The lawsuit failed to go the way Universal wanted, however, as Nintendo was not only able to show that King Kong was essentially in the public domain—and therefore free to use—but was also able to show the court that Universal had sent unsupported cease and desist letters to Nintendo’s licensees. The result? Universal was forced to pay Nintendo $1.8 million for legal fees, other expenses and lost revenues.
Where Are We Headed?
Fast forward now to the 2010’s where we begin to see the swinging pendulum shift into a rather unyielding wall. More copyright cases continued to rear their ugly heads, but rather than receiving a “pass” from the courts like their earlier counterparts, the game company defendants began to face unexpected headwinds.

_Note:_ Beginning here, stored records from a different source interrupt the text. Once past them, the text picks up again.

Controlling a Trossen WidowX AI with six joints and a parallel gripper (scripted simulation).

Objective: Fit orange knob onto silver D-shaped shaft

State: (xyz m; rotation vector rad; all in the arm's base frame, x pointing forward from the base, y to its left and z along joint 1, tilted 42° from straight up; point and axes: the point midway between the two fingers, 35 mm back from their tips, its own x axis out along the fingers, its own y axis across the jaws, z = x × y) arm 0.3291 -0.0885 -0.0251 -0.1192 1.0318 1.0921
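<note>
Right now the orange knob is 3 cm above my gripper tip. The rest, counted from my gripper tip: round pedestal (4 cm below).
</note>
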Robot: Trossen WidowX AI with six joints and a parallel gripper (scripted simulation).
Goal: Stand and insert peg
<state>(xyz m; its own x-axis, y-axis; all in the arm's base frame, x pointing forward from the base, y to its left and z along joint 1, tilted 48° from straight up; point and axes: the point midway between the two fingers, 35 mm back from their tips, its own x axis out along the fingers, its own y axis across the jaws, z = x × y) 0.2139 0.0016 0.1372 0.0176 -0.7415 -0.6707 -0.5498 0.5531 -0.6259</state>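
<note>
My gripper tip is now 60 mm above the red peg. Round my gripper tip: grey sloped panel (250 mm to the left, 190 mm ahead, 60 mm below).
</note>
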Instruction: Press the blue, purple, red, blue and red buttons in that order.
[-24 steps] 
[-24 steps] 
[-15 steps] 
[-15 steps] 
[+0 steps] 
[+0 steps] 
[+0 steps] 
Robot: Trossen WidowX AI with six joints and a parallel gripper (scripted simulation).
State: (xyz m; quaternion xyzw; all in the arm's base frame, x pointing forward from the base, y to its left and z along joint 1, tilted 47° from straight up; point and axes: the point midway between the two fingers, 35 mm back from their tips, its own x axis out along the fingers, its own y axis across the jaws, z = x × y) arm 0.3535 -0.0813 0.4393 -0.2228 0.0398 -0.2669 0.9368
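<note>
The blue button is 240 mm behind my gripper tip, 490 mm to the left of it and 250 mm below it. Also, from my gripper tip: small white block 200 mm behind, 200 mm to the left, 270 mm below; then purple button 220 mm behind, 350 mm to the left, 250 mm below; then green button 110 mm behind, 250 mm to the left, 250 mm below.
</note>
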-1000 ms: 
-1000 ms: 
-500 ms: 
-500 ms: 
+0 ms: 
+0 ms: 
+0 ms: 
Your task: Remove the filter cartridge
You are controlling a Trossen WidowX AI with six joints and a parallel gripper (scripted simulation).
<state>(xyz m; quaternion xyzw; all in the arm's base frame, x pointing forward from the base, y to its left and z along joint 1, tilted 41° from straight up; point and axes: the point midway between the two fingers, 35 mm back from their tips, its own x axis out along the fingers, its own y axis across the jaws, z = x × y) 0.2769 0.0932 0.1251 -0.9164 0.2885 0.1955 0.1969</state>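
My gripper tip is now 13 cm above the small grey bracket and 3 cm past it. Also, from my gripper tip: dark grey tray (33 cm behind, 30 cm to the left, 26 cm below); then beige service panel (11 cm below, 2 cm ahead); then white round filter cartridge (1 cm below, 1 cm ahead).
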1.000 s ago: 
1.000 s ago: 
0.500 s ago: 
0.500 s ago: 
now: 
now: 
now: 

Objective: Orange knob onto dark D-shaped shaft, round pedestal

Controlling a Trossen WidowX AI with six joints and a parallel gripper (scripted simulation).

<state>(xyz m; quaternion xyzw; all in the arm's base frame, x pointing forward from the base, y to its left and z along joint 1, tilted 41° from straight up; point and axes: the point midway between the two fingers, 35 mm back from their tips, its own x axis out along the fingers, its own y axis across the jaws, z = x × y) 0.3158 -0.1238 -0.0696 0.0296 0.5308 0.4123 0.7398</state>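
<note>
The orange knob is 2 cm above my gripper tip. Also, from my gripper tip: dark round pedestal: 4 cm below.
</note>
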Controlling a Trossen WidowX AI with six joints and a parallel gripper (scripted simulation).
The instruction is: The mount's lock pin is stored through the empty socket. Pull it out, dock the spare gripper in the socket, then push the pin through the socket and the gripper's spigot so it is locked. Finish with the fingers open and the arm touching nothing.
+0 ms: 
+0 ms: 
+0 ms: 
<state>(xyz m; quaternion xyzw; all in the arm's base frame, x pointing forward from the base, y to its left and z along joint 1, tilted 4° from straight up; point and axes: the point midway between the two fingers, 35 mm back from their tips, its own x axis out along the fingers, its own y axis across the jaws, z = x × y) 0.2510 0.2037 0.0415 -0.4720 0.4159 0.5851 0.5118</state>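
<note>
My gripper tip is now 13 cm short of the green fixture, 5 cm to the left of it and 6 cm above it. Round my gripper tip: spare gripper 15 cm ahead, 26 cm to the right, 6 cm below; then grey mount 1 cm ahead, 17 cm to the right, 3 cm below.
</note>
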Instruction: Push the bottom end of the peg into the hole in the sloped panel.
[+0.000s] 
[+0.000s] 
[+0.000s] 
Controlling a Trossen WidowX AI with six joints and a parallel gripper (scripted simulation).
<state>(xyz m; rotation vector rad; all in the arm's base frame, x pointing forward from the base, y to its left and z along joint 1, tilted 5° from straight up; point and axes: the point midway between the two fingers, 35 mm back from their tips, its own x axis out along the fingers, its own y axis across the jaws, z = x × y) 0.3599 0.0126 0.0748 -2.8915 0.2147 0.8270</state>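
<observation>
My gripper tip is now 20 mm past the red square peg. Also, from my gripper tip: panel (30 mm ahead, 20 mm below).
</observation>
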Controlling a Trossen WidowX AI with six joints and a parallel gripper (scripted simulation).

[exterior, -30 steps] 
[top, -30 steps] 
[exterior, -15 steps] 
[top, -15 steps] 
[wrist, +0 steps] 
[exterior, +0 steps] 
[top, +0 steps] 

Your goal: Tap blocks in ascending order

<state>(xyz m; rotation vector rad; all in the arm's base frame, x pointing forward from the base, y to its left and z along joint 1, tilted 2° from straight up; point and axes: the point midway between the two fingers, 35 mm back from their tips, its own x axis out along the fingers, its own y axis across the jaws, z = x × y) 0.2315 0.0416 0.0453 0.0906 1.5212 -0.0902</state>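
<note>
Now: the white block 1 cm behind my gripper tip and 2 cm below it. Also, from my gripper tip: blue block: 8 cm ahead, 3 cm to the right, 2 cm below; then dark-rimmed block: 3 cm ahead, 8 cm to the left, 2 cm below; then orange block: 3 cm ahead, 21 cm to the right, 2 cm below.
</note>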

In 2012, Atari filed a copyright claim against Xio Interactive for making Mino, an iPhone app that was a near perfect replica of the widely renowned Tetris. In their suit, Mino attempted to convince the court that they could not create a falling-block-puzzle game without it looking substantially similar to Tetris. Therefore, according to the court’s own reasoning in the Asteroids v. Meteors case, falling blocks, previews of the blocks, and the pre-generated lines should all be considered common scenes à faire to this particular puzzle-game genre.
Sounds reasonable. After all, that was the court’s ruling before, so why switch-up the playstyle now? But that is exactly what the court did. They ruled against Mino, claiming that while the idea of falling blocks, the colors, and the blocks inevitably filling up the screen were all scenes à faire, the preview of the next piece and the pre-generated lines present specifically in Tetris were in fact copyrightable and therefore protected.
This case was just the wave before the veritable tsunami of newer copyright infringement lawsuits that began to crack down on purported copycats in gaming. Tetris Holding, LLC v. Xio Interactive, Inc. (2012), Spry Fox, LLC v. Lolapps, Inc. (2012), Silicon Knights v. Epic Games (2012), Crytek v. Cloud Imperium (2019), and Ubisoft v. Apple (2020), to name just a few. So why the sudden change? Why were some of these earlier game copies able to go forward while others get the virtual ax?
To posit a small answer to a large question, it likely comes down to what the courts now consider to be essential to a game’s expression versus what falls under mere idea. With the advent of app platforms and the explosion of the gaming industry, just because a game looks similar nowadays does not automatically mean that wrongful copying is afoot. There are so many genres, so many formats, mechanics, and rules that even attempting to determine a hard line between mere inspiration and opportunistic cloning would cause a headache faster than any Dark Souls game.
Moving forward, it will come down to our legal system to adjudicate the idea/expression distinction. It remains the courts’ solemn duty to maintain the proper balance between freedom of creation and the protection of a creator’s works. The task falls on the judiciary to continue keeping video games fun but fair for everyone.